▶ _TASK TO CARRY OUT_: Lines in the records below that contain the word "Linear" must each be copied.

(Records excerpted from a collection)
++++++

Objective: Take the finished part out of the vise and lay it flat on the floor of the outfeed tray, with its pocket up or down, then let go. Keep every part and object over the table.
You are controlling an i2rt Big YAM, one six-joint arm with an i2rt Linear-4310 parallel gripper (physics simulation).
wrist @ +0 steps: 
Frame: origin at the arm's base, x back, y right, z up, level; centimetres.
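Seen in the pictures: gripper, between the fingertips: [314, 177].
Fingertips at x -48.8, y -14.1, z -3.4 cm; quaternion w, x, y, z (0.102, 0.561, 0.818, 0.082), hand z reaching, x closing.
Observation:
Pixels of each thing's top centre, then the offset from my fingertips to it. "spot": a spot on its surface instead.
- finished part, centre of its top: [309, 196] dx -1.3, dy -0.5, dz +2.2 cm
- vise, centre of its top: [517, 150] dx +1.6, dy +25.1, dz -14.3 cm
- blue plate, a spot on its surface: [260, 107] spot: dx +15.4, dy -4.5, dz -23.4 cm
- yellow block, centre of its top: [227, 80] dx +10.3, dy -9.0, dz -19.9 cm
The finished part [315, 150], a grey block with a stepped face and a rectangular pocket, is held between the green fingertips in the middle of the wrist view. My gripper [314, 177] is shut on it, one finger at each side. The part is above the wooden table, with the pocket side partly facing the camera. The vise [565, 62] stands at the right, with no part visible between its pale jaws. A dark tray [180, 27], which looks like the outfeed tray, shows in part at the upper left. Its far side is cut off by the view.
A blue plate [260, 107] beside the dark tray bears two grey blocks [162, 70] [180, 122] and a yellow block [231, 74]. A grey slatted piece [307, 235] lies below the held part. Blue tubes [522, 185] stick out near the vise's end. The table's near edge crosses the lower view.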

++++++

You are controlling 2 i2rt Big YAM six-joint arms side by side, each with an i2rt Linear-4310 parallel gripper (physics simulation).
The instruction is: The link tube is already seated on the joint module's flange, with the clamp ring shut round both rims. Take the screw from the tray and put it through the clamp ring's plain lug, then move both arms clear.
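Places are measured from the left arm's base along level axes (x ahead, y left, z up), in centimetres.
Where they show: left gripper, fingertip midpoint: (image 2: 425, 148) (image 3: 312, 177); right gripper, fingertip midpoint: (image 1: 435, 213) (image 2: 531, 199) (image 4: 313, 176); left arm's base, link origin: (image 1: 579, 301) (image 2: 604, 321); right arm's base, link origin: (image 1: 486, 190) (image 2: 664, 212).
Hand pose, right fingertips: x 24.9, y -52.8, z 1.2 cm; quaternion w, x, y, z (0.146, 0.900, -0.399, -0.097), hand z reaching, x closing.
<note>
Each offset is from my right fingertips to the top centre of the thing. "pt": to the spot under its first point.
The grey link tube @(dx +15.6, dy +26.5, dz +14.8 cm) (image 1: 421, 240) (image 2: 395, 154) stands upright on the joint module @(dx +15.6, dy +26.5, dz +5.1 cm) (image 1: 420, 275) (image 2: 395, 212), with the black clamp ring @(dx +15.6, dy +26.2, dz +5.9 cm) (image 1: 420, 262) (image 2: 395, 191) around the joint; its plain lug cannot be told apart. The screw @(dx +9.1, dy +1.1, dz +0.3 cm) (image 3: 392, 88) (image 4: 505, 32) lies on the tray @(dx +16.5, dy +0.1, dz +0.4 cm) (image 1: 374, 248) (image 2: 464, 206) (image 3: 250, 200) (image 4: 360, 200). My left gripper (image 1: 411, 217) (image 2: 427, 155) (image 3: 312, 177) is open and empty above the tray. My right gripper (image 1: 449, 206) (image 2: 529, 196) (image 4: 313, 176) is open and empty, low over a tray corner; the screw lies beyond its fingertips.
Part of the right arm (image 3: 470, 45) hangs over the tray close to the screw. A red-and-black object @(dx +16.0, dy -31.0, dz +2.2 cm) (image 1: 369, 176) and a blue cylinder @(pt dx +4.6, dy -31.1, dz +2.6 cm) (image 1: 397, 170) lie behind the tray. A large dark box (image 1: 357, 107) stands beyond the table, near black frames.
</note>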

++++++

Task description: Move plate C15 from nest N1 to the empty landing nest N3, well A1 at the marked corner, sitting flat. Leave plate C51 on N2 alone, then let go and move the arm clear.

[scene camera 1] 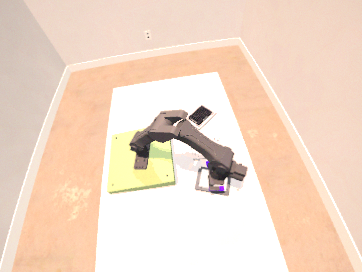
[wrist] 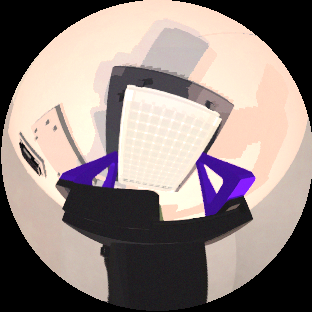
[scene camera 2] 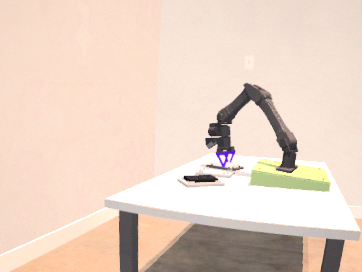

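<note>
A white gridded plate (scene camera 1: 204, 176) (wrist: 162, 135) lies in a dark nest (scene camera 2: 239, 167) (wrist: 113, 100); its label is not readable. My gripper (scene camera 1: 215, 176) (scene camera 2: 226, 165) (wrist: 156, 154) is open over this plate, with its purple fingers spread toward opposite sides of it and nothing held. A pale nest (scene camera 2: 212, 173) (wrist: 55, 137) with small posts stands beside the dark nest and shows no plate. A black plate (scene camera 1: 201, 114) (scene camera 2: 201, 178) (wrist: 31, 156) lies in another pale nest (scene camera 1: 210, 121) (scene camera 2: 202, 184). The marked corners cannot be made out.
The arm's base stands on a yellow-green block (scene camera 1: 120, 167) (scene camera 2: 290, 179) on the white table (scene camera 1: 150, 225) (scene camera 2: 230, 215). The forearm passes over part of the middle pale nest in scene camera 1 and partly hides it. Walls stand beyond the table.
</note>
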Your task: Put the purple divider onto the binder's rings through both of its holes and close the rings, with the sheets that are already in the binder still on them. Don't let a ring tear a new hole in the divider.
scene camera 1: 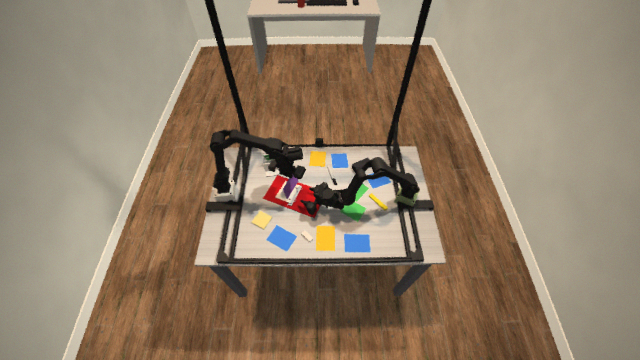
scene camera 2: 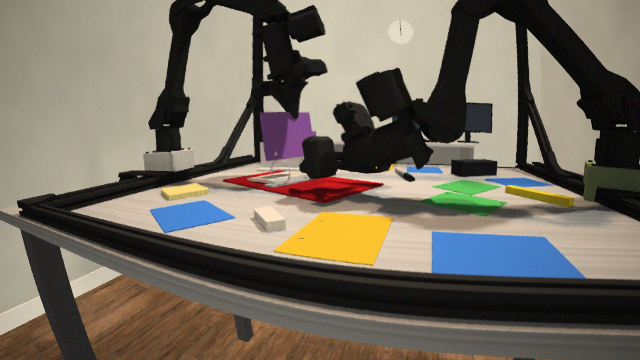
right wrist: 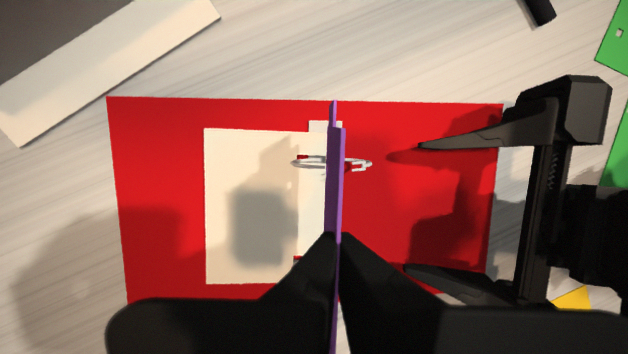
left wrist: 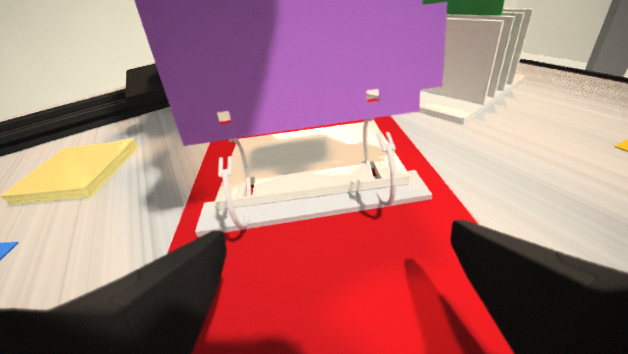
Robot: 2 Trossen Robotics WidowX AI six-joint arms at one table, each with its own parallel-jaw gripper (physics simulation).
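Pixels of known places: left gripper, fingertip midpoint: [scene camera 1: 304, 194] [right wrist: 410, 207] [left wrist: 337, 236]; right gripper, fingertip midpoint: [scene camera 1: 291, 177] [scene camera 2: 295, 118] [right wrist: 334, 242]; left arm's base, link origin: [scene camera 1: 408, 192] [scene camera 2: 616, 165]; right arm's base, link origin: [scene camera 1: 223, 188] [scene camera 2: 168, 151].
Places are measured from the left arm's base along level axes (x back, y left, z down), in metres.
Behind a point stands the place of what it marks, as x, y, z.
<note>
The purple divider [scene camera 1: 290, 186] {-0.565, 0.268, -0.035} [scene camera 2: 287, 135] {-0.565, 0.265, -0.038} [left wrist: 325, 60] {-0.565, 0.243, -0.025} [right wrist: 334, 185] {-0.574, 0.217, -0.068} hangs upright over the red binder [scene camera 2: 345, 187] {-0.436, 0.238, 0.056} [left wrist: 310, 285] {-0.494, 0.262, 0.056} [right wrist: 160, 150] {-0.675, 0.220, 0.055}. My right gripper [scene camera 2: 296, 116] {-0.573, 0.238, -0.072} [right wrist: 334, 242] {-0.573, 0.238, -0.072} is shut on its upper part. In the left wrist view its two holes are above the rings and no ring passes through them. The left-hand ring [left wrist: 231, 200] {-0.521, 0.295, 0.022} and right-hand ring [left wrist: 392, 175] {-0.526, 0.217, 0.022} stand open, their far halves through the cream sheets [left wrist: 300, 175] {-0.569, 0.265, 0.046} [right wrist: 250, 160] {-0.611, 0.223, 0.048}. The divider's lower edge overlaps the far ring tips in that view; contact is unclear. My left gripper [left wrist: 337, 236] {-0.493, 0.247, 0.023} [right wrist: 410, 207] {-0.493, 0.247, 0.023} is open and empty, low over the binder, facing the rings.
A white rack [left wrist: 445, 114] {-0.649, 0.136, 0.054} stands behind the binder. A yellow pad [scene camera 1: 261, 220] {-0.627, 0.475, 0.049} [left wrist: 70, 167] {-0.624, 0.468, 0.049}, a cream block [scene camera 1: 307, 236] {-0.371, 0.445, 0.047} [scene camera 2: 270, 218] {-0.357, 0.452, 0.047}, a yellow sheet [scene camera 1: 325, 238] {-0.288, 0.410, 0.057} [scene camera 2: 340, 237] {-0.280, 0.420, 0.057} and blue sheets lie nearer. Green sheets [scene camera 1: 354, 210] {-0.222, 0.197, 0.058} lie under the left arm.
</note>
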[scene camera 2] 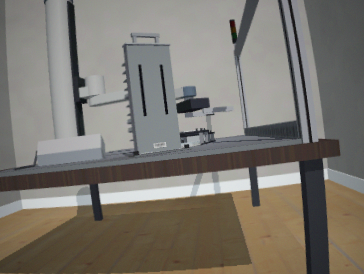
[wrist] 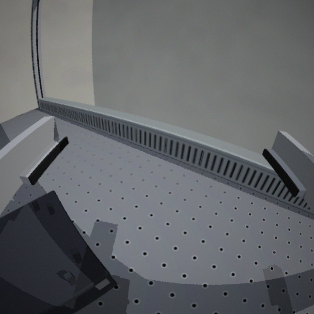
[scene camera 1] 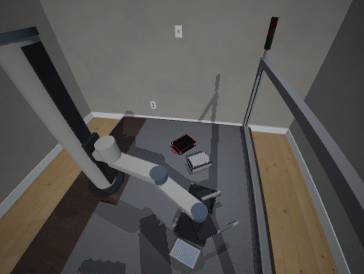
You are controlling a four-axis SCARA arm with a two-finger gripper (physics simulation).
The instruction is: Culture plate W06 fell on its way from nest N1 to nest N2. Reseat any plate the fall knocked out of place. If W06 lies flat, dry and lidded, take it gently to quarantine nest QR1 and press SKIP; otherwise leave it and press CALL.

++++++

▶ _SOLUTION FOR THIS EXERCISE_:
You are controlling an i2rt Big YAM, one six-joint arm with an i2rt Linear-4310 parallel gripper (physics simulation).
You are controlling 2 i2rt Big YAM six-joint arms side by side, each with an i2rt Linear-4310 parallel gripper (physics simulation).

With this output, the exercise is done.